John Boyne. "El niño con el pijama de rayas"

Este es un libro que casi no necesita presentación, porque el éxito que ha tenido es llamativo. De hecho, os voy a poner enlaces a otros blogs, donde lo han reseñado muy bien. Son los de Carmina , Eva y Teresa . Con esas tres opiniones os podreis hacer una idea de por donde van los tiros, en el caso (improbable) de que no lo hayais leído. Lo único que a mi me gustaría añadir, es que me ha parecido un libro que tira mucho por lo sentimental. El chaval me parece demasiado ingenuo, vale que es un niño, pero tampoco es para tanto. Algunas situaciones son -tal vez- un poco forzadas e irreales. Pero he de reconocer que me ha gustado, aunque tampoco para tirar cohetes.

Torcuato Luca de Tena. "Embajador en el infierno"

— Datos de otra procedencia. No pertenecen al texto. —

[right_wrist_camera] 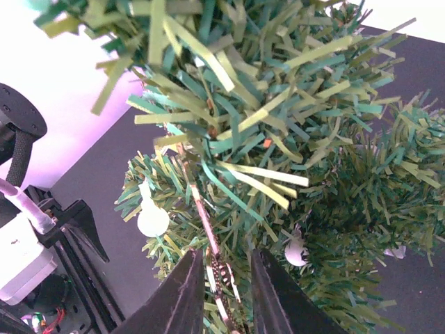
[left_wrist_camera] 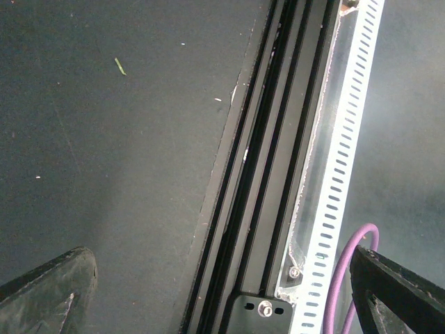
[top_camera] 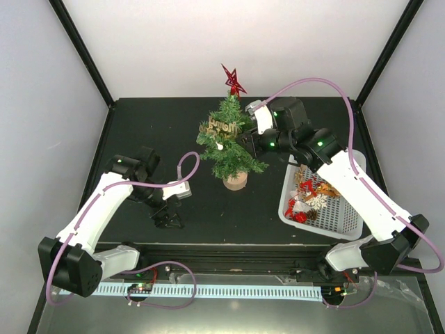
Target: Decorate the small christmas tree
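The small christmas tree (top_camera: 229,149) stands on its wooden disc (top_camera: 235,181) at mid-table, with a red star (top_camera: 233,80) on top, a gold glitter ornament (top_camera: 217,128) and a white ball (top_camera: 220,146) on its branches. My right gripper (top_camera: 242,138) reaches into the tree's right side. In the right wrist view its jaws (right_wrist_camera: 224,261) stand a little apart, and the thin gold ornament (right_wrist_camera: 208,229) hangs between them against the green needles (right_wrist_camera: 278,139). White balls (right_wrist_camera: 153,220) hang nearby. My left gripper (top_camera: 169,219) is wide open and empty, low over the table's near edge (left_wrist_camera: 221,257).
A white basket (top_camera: 334,226) with red, white and brown ornaments sits at the right, under my right forearm. Black rails (left_wrist_camera: 257,209) and a white slotted strip (left_wrist_camera: 341,160) run along the table's near edge. Black frame posts stand at the back corners.
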### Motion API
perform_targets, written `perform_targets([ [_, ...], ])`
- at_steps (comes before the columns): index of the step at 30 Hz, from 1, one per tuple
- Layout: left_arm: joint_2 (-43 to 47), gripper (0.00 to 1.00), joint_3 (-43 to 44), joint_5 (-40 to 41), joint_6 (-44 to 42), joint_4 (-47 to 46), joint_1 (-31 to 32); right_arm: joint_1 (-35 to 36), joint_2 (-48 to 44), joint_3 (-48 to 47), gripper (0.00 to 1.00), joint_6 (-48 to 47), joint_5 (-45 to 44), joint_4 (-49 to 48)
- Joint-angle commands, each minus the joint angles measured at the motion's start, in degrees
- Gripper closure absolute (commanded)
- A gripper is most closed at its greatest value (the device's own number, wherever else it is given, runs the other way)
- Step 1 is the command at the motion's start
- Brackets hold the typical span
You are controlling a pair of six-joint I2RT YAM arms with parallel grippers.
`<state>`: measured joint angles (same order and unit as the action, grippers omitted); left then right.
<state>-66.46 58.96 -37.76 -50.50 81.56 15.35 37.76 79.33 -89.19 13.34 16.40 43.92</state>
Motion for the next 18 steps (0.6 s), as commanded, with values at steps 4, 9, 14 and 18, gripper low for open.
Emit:
perform_targets([
  [4, -0.2, 0.01, -0.2, -1.7, -1.2, 0.1, -0.5, -0.3, -1.9, 0.2, 0.7, -0.3, -2.5, 0.6],
  [9, -0.3, 0.01, -0.2, -1.8, -1.3, 0.1, -0.5, -0.3, -3.0, 0.2, 0.64, 0.0, -4.2, 0.2],
  [14, -0.3, 0.01, -0.2, -1.7, -1.3, 0.1, -0.5, -0.4, -3.9, -0.2, 0.61, 0.3, -4.1, 0.4],
  [18, -0.3, 0.01, -0.2, -1.7, -1.2, 0.1, -0.5, -0.3, -5.6, -0.1, 0.58, 0.5, -4.5, 1.8],
])
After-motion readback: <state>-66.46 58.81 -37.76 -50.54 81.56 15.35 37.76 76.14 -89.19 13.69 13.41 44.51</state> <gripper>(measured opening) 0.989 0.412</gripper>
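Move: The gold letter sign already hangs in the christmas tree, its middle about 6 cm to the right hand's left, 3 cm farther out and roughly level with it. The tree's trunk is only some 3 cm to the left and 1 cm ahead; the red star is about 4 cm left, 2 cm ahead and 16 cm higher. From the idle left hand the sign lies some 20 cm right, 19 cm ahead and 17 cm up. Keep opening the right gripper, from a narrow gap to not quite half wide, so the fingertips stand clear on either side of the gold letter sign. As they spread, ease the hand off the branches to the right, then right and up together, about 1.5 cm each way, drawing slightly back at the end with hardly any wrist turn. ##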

Este libro fabuloso nos cuenta las memorias del Capitán Palacios, miembro de la División Azul, durante su cautiverio en la URSS. Es víctima de torturas y humillaciones, que aguanta con valentía y dignidad. Después de leer este libro dan ganas de quitarse el sombrero delante de una persona de tanta valía. Ójala yo tuviera el honor y la capacidad de sufrimiento de este soldado, que hace pública su condición de cristiano, prisionero en la Rusia comunista. Descubres que los rusos no tenían nada que envidiar de la crueldad nazi. Una historia con la que disfrutas, a pesar de lo que le hacen al protagonista, porque él sabe llevarlo como nadie. Yo me sentí orgulloso de ser español, y eso que no me considero fascista, ni nada parecido.